A certain dizzying humor pervades the tone of ‘Tokyo Revengers’, dirty jokes included. It sympathizes with its apparent innocence in a violent and disturbing setting. Actually, despite so much flogging, there is a gushing romance. Probably the presence of love as the engine of the world is one of the reactions to the story’s ability to captivate, childishly attract the young audience (who perhaps should spend their time on other things). Perhaps the rooms are filled with teenagers who haven’t even started acne yet, boys and girls avoiding their school or family problems, getting carried away by a well-orchestrated hodgepodge of references they probably consider original because of their blessed age.

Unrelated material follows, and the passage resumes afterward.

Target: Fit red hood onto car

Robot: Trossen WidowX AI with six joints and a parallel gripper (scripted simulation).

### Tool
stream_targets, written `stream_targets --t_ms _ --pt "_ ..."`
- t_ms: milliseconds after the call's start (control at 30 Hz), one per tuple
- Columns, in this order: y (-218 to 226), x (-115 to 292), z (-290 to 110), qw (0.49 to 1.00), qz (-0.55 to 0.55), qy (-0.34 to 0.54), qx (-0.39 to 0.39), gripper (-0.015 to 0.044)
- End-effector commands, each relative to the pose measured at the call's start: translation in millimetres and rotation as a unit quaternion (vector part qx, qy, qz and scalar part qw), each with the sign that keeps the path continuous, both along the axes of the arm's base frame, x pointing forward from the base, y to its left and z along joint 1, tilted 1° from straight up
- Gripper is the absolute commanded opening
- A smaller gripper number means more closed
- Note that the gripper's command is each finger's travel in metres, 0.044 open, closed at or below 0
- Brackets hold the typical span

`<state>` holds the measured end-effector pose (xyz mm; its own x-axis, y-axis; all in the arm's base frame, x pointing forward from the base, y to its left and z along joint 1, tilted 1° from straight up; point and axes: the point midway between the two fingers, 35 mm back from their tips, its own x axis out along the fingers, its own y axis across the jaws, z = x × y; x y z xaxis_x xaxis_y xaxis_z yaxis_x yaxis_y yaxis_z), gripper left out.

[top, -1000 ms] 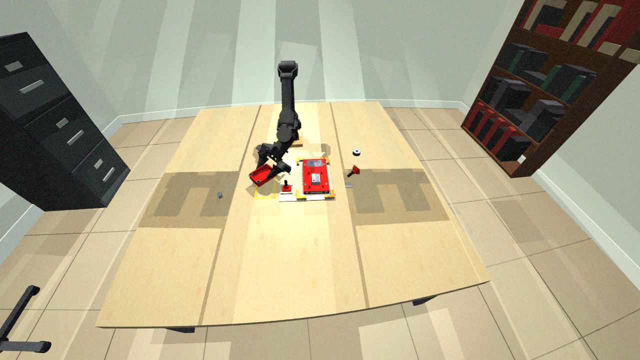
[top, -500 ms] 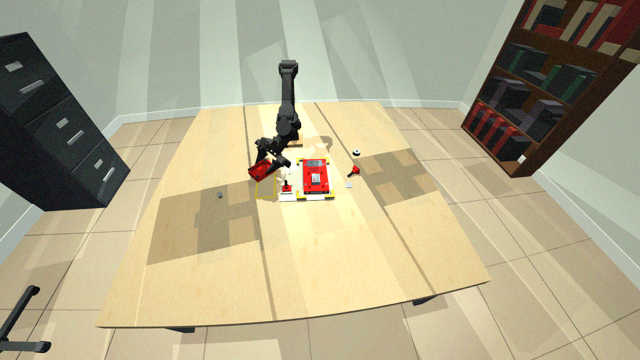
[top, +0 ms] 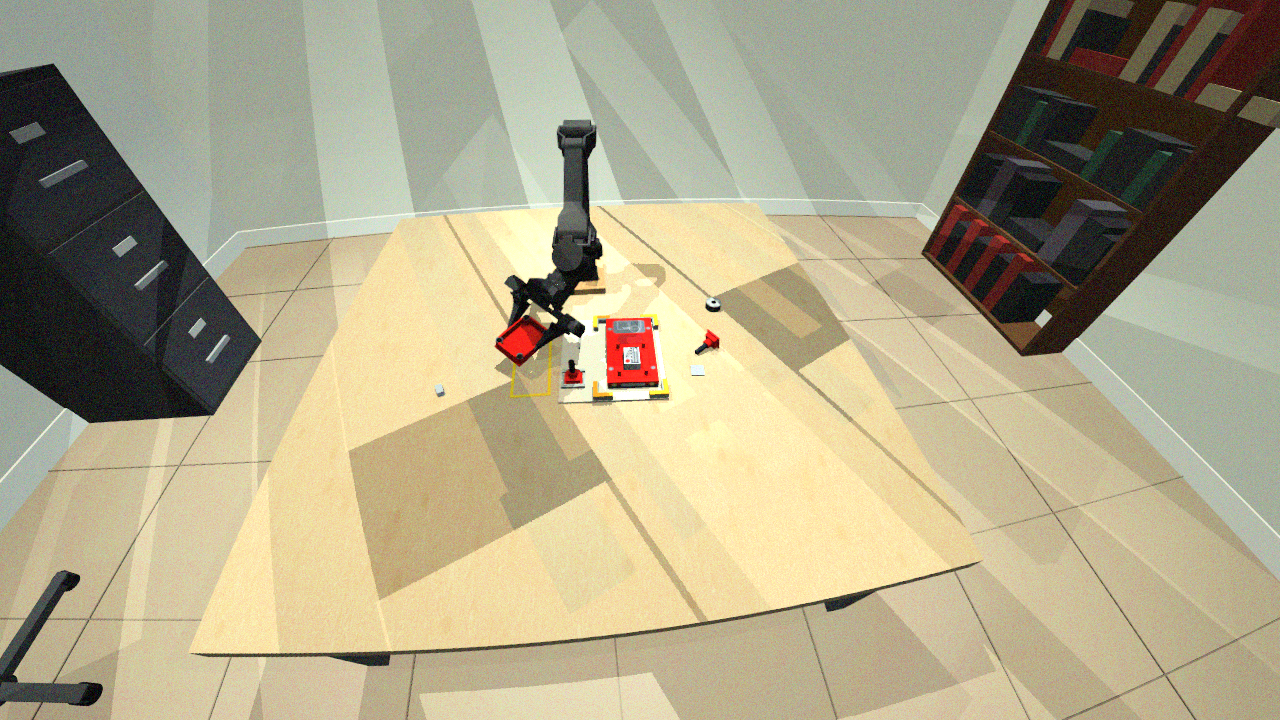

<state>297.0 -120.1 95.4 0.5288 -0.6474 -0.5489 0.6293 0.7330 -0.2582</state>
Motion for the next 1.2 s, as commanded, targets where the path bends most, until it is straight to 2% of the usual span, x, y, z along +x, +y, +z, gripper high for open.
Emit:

The film opens fire with a scene rich in blood and aggressiveness. Walking on the wild side in fiction is something inherent in man as he has the use of reason, and there is nothing better than believing that he is an adult who is a child doing adult things. For example, tasting this bicoca without your ancestors’ consent is a smart minor, probably ahead of his time and his classmates adopting his unruly otaku identity.

The search for artificial paradises, cultural stimuli or self-identity in adolescence, fleeing from a reality that interests the new generations less and less, fuels trends that grow unstoppably among today’s youth. There seems to be no end to the otaku phenomenon, the passion for Eastern popular culture in all its facets. It has no ceiling, on the contrary, because far from losing power, this movement is currently experiencing another undeniable attraction in the West, thanks in part to the rise of online entertainment platforms. The wide range of this material in the on-demand menus, be it webcomics, series or movies, expands the target audience of fatal fans. The digital age has been the definitive award for the dissemination of the rich Asian images.